__Task goal__
Each line in the listing below that contains "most" should be returned.

........

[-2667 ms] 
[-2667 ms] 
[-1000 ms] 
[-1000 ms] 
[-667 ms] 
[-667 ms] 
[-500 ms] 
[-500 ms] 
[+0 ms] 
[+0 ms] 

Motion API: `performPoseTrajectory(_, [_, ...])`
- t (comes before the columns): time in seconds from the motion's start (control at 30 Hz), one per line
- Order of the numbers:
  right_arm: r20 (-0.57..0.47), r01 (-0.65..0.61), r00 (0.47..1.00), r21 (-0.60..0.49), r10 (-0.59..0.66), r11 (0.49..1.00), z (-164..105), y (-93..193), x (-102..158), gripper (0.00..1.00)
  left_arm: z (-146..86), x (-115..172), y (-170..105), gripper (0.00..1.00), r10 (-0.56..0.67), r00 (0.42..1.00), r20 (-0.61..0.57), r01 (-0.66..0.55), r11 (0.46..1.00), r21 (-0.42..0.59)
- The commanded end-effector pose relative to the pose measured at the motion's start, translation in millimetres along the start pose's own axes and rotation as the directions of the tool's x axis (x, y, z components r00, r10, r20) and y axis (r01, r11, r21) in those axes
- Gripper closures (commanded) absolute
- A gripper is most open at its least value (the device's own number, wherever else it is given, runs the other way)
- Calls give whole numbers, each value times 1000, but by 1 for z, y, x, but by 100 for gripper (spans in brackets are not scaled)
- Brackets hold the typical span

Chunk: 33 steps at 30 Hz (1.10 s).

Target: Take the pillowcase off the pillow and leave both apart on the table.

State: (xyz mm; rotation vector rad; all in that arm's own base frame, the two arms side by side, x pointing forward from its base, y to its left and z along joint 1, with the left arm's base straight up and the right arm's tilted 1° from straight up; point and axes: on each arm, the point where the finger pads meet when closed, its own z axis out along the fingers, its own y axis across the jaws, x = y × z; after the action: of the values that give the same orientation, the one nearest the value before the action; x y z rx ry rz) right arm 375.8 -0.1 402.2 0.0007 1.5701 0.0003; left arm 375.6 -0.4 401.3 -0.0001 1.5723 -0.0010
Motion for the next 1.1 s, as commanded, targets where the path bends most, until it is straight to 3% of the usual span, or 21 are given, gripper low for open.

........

__Response for this exercise__
- A gripper is most open at its least value (the device's own number, wherever else it is given, runs the other way)
Motion for the next 1.1 s, as commanded, targets where the path bends most, until it is straight to 3% of the usual span, or 21 are given, gripper low for open.

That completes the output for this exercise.